> **EXERCISE DIRECTIONS**:
The answer must be every line of the data that holds the word "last".

==========

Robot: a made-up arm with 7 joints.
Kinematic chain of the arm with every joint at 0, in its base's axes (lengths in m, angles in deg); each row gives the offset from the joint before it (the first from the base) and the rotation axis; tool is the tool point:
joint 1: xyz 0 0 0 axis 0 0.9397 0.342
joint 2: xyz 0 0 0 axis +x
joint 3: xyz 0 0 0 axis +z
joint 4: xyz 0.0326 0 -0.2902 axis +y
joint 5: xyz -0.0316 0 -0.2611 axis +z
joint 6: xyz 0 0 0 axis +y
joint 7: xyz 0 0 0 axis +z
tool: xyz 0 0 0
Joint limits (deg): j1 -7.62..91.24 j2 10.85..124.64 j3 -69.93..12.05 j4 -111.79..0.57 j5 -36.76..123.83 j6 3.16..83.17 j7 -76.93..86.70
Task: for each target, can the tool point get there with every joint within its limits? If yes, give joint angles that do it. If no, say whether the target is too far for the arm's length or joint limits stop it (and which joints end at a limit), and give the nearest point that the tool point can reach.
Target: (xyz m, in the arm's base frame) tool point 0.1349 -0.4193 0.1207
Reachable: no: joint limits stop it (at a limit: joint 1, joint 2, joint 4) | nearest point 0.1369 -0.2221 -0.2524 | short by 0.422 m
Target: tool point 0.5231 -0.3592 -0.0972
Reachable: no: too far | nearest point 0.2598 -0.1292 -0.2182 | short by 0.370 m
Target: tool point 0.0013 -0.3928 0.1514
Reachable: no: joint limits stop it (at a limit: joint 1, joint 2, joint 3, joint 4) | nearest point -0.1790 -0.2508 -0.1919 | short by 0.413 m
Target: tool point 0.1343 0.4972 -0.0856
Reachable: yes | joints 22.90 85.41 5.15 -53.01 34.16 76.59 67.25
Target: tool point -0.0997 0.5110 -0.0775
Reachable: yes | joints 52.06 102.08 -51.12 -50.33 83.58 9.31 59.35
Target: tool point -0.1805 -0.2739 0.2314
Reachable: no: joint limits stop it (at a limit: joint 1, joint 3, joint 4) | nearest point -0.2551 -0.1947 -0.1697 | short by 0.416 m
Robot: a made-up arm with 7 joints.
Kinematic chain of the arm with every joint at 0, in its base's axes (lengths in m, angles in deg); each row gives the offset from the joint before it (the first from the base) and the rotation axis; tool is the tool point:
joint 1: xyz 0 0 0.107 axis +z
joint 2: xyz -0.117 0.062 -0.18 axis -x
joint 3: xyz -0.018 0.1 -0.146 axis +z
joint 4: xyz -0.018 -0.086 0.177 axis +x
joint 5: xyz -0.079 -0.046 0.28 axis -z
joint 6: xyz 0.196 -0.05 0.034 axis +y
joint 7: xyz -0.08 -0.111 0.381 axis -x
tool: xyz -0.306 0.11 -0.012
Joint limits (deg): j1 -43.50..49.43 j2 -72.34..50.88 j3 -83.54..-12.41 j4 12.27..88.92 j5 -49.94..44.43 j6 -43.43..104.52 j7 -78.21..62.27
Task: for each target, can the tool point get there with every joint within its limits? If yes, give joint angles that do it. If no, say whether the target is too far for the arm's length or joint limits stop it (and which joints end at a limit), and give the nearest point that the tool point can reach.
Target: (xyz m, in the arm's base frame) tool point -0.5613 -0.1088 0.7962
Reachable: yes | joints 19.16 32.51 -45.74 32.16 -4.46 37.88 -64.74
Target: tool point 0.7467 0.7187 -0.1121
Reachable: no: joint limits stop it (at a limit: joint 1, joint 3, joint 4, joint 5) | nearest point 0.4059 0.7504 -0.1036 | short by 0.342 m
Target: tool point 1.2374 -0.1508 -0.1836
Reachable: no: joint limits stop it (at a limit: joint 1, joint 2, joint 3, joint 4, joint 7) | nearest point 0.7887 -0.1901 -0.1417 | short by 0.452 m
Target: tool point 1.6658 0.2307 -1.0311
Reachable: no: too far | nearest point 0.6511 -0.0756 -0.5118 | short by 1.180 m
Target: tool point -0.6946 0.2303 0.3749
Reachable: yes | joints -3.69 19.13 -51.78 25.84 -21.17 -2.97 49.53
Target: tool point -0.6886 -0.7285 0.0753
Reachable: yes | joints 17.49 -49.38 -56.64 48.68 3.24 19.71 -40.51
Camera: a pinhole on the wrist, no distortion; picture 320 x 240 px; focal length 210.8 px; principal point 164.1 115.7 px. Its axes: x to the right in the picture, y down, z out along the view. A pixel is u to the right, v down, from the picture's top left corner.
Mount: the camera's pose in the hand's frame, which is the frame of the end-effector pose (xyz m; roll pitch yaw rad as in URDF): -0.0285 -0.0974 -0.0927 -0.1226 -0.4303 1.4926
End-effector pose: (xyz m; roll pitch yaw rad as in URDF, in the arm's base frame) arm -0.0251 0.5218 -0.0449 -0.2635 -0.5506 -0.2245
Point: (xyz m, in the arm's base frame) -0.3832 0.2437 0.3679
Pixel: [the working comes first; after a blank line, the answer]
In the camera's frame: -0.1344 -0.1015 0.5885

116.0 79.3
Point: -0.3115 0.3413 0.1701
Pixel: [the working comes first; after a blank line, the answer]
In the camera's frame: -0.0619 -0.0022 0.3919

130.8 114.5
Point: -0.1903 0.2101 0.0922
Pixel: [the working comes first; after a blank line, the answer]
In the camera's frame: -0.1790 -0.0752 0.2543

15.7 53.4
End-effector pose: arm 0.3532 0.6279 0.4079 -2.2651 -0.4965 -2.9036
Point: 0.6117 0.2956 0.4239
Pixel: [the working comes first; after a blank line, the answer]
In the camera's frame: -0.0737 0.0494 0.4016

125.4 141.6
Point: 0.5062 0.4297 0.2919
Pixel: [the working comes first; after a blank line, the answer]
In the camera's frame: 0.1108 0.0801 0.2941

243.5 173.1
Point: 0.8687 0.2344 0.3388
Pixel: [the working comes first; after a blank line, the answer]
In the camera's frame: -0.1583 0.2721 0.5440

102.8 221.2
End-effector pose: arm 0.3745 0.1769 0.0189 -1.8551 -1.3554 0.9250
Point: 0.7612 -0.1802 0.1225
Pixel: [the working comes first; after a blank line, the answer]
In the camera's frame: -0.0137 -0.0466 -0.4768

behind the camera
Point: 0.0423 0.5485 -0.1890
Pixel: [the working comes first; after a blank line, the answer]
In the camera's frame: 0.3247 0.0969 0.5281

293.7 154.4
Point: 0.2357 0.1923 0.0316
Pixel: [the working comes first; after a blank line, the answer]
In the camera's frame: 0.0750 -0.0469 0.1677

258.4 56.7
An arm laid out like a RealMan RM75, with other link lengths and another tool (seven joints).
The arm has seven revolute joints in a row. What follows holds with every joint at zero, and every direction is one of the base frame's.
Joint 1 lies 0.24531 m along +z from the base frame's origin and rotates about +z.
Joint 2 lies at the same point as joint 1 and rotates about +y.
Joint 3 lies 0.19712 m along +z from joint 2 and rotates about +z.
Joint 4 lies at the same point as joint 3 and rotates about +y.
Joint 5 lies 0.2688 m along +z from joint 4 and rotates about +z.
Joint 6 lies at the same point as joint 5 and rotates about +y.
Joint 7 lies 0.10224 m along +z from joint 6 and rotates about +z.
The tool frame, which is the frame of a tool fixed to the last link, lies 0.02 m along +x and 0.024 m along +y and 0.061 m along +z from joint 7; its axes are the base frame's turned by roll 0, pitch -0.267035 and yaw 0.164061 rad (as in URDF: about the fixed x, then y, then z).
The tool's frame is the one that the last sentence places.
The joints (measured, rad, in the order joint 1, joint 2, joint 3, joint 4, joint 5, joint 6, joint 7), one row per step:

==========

> **EXERCISE OUTPUT**:
The tool frame, which is the frame of a tool fixed to the last link, lies 0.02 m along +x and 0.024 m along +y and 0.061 m along +z from joint 7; its axes are the base frame's turned by roll 0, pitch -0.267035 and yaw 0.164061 rad (as in URDF: about the fixed x, then y, then z).
The tool's frame is the one that the last sentence places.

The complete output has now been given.